Dumps/Mirror status
We are interested in mirroring of the dumps; please add information there if you can host or know of an organization that can.
We currently have one mirror (http://wikipedia.c3sl.ufpr.br/) and are talking with a couple other sites.
We have copied one complete run of our public XML files (about 1.3T?) off to Google storage, which they have kindly donated to us. We are in the process of moving things around to comply with a better (non-usurpable by other Google storage users) naming scheme. We'd like to run a copy once every two weeks, keep the last five copies and then one copy permanently every six months. Script here.
Our mirroring setup expects the other end to use rsync; we have a script which generates the list of files of the last 5 successfully completed dumps for each project on a daily basis, and this list is available to the mirror sites for use by rsync. Script here.
Earlier mirror efforts are documented on the Offsite_Backups page. We need to see if any of these are still viable.

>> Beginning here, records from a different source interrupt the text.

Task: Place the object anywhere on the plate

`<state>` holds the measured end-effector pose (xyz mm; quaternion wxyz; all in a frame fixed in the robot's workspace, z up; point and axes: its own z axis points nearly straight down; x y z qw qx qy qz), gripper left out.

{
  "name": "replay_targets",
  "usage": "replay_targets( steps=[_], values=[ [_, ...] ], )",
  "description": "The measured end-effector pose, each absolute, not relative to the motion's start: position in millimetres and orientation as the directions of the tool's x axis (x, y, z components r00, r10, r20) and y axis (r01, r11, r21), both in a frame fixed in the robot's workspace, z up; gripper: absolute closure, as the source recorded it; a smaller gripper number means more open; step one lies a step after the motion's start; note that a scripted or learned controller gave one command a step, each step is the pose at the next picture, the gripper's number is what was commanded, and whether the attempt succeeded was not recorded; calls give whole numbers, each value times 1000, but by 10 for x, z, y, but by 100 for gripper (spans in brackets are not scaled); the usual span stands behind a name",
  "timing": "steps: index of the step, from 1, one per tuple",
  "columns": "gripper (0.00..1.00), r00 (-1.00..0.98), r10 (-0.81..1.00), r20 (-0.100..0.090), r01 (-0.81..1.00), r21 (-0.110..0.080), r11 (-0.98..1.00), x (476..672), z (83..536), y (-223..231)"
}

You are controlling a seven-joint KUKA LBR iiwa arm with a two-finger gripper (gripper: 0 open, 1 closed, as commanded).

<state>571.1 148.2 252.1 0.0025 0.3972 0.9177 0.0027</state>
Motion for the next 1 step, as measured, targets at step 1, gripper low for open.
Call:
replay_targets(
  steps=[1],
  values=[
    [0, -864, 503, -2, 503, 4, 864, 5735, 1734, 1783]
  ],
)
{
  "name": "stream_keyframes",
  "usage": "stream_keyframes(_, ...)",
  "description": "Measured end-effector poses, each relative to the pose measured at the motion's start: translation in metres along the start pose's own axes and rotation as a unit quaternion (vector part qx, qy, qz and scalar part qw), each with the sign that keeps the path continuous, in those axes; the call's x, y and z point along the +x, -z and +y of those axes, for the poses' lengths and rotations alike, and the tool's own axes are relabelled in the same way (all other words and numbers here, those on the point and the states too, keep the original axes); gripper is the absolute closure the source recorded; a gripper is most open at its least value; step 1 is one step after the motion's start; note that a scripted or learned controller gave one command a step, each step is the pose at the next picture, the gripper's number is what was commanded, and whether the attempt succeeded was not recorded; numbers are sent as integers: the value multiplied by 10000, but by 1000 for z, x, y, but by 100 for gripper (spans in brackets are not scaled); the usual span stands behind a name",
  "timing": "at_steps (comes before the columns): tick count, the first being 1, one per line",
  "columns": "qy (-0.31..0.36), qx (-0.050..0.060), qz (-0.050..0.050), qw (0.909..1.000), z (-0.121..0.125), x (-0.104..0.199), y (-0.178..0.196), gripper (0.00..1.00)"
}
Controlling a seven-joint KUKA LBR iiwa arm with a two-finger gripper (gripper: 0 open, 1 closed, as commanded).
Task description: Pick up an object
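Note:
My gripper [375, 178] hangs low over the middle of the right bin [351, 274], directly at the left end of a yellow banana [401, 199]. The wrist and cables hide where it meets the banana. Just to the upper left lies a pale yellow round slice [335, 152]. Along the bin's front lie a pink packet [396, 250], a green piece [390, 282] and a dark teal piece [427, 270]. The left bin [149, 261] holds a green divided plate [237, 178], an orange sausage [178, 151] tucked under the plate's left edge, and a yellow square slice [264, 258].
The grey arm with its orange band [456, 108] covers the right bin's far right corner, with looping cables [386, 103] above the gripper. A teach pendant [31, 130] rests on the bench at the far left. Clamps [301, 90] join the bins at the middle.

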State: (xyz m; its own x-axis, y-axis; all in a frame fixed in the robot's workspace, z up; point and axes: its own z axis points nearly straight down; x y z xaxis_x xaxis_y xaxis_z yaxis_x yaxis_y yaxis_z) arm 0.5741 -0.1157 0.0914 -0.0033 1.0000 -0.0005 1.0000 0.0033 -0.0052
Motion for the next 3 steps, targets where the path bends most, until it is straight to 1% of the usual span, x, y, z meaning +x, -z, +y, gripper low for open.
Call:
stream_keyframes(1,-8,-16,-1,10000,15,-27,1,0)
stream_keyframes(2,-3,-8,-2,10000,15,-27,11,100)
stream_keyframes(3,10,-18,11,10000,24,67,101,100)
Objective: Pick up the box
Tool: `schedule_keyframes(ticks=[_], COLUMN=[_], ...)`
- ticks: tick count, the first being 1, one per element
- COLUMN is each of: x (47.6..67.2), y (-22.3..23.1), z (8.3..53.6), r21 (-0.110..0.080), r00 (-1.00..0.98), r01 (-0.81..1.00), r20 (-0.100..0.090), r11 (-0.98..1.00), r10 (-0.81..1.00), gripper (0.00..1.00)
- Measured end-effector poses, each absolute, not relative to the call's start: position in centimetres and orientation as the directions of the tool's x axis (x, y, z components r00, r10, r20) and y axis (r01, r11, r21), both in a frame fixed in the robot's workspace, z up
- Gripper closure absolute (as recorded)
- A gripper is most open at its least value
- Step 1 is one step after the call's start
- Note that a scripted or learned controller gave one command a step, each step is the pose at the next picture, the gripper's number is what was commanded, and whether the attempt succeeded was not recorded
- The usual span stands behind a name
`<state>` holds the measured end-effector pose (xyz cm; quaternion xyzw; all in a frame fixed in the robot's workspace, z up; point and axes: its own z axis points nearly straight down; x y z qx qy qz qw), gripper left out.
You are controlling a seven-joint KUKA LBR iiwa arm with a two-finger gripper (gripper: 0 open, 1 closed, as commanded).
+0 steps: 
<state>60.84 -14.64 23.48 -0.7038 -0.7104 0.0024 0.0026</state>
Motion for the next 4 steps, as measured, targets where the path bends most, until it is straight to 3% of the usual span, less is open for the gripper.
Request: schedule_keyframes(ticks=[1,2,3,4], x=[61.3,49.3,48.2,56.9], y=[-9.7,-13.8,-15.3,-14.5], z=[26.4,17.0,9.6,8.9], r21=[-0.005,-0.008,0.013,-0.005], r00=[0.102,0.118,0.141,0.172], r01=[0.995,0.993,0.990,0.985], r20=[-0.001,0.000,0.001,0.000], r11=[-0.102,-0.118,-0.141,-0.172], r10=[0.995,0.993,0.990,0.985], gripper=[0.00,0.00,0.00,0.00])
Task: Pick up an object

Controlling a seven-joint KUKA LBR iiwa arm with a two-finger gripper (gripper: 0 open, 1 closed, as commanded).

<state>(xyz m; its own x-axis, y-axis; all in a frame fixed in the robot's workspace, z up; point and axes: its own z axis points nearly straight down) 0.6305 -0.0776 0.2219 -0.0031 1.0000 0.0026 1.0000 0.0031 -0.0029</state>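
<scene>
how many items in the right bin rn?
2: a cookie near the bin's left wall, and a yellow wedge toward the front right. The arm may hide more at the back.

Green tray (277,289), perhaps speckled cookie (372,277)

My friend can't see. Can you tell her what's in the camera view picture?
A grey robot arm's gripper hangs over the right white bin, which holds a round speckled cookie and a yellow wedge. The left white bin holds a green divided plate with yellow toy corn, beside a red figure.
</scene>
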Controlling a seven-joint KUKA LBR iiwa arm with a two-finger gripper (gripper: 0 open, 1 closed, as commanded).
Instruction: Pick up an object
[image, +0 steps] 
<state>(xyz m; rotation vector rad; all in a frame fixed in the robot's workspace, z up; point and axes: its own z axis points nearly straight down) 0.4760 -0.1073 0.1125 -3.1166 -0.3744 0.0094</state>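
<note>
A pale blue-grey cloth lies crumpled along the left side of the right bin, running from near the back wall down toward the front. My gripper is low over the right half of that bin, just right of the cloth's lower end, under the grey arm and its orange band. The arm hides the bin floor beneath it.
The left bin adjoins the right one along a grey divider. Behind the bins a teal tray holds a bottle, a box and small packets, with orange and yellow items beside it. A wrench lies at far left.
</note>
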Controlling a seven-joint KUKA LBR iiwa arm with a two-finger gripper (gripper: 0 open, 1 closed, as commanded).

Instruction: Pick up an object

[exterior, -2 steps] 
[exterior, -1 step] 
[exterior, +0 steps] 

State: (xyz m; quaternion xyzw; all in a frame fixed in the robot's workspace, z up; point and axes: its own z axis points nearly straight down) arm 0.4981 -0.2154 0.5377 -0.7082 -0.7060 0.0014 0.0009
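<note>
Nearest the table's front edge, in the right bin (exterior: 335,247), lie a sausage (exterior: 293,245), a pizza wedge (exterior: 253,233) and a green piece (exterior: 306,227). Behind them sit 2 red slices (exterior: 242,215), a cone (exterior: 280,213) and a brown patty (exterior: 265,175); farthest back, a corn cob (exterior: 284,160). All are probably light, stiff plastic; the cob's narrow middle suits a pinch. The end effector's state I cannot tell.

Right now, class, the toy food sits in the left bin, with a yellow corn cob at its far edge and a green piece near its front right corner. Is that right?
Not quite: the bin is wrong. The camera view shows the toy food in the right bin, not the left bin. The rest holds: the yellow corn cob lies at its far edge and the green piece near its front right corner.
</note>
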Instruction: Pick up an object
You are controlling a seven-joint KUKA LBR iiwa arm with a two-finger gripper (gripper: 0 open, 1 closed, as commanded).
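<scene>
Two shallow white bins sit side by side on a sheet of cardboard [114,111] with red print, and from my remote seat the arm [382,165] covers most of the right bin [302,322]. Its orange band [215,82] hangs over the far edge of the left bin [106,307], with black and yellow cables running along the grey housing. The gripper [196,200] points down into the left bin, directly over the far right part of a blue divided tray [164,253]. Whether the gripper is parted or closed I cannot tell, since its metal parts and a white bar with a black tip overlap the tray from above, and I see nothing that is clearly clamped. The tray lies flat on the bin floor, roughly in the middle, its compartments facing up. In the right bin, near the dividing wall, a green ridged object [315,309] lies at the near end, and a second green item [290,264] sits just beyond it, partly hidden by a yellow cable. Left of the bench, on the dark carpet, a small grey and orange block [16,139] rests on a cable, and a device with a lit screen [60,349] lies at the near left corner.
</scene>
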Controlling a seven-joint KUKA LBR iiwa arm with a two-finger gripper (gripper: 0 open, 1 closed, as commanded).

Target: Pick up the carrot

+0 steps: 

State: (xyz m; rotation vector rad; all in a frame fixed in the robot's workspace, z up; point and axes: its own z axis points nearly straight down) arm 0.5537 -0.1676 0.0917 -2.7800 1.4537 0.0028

Email sent to Kul, Milos to see if any of these possibilities are still live.
In progress:
- host being set up at wansecurity.com -- waiting for network debugging between wmf and he.net, in progress
- code for upload of historical dumps to archive.org
- pinged someone at dattobackup.com
- checking contacts at amazon re: Amazon Public Data Sets which has been defunct for some time
- checked with Nemo_bis about unimi, need to work with them about their legal concerns
- host being set up at your.org -- waiting for network debugging between wmf and he.net, in progress
- SJ looking into contacts at MIT